AUTHOR=Lecca Paola , Lombardi Giulia , Latorre Roberta Valeria , Sorio Claudio
TITLE=How the latent geometry of a biological network provides information on its dynamics: the case of the gene network of chronic myeloid leukaemia
JOURNAL=Frontiers in Cell and Developmental Biology
VOLUME=11
YEAR=2023
URL=https://www.frontiersin.org/journals/cell-and-developmental-biology/articles/10.3389/fcell.2023.1235116
DOI=10.3389/fcell.2023.1235116
ISSN=2296-634X
ABSTRACT=
Background: The concept of the latent geometry of a network that can be represented as a graph has emerged from the classrooms of mathematicians and theoretical physicists to become an indispensable tool for determining the structural and dynamic properties of the network in many application areas, including contact networks, social networks, and especially biological networks. It is precisely latent geometry that we discuss in this article to show how the geometry of the metric space of the graph representing the network can influence its dynamics.

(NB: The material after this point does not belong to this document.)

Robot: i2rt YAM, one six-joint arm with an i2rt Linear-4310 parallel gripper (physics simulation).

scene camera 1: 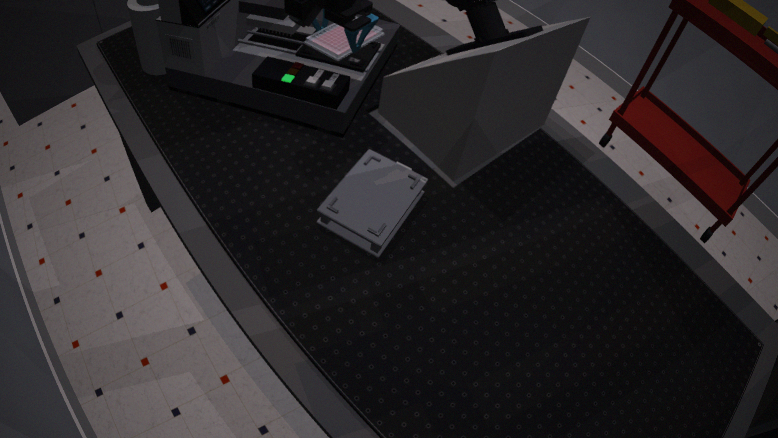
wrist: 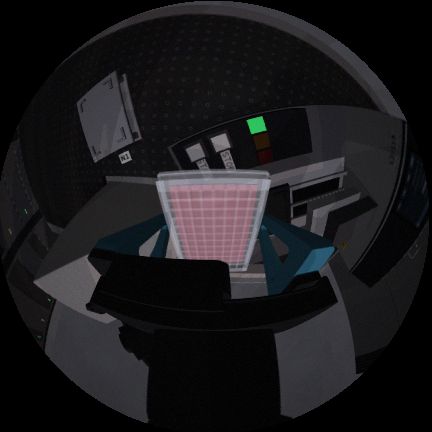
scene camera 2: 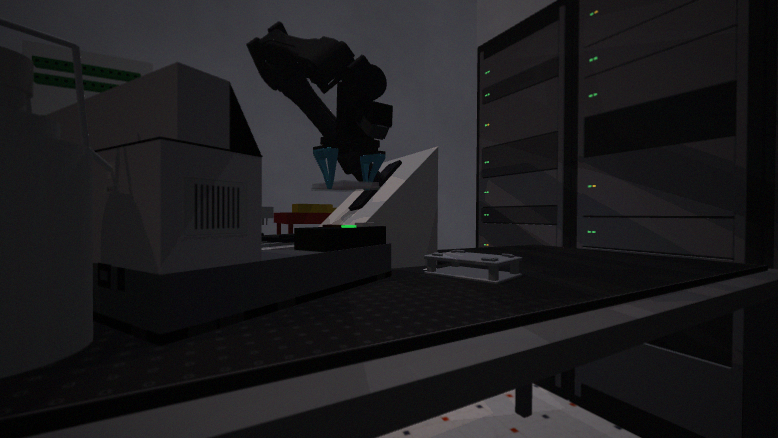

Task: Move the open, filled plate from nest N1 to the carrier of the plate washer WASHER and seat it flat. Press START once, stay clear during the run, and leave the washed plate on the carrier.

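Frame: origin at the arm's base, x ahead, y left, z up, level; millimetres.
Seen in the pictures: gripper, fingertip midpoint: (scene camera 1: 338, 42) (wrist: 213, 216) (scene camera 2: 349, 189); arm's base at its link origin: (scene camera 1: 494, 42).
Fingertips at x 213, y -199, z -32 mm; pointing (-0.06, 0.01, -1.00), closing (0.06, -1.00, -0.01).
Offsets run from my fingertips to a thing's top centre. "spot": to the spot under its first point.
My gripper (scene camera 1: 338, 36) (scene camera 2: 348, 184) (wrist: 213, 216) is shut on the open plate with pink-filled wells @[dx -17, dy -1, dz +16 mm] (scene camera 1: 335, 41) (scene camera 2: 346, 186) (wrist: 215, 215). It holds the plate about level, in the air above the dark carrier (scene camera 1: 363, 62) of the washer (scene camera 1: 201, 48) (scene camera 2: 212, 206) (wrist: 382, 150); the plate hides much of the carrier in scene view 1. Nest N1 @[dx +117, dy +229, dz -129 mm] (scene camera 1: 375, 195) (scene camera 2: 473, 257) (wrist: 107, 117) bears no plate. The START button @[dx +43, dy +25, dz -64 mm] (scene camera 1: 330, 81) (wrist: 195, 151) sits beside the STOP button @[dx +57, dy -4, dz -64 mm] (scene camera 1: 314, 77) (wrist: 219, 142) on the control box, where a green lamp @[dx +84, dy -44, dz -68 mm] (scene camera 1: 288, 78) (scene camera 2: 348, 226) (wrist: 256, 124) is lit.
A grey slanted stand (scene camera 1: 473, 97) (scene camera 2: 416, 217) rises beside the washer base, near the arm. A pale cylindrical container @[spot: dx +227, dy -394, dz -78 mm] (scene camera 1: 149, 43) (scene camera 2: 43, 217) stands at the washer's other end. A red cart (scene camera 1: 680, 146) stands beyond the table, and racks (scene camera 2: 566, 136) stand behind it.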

Methods: We considered the transcriptome network of the Chronic Myeloid Laeukemia K562 cells. We modelled the gene network as a system of springs using a generalization of the Hooke’s law to n-dimension (n ≥ 1). We embedded the network, described by the matrix of spring’s stiffnesses, in Euclidean, hyperbolic, and spherical metric spaces to determine which one of these metric spaces best approximates the network’s latent geometry. We found that the gene network has hyperbolic latent geometry, and, based on this result, we proceeded to cluster the nodes according to their radial coordinate, that in this geometry represents the node popularity.
Results: Clustering according to radial coordinate in a hyperbolic metric space when the input to network embedding procedure is the matrix of the stiffnesses of the spring representing the edges, allowed to identify the most popular genes that are also centres of effective spreading and passage of information through the entire network and can therefore be considered the drivers of its dynamics.
Conclusion: The correct identification of the latent geometry of the network leads to experimentally confirmed clusters of genes drivers of the dynamics, and, because of this, it is a trustable mean to unveil important information on the dynamics of the network. Not considering the latent metric space of the network, or the assumption of a Euclidean space when this metric structure is not proven to be relevant to the network, especially for complex networks with hierarchical or modularised structure can lead to unreliable network analysis results.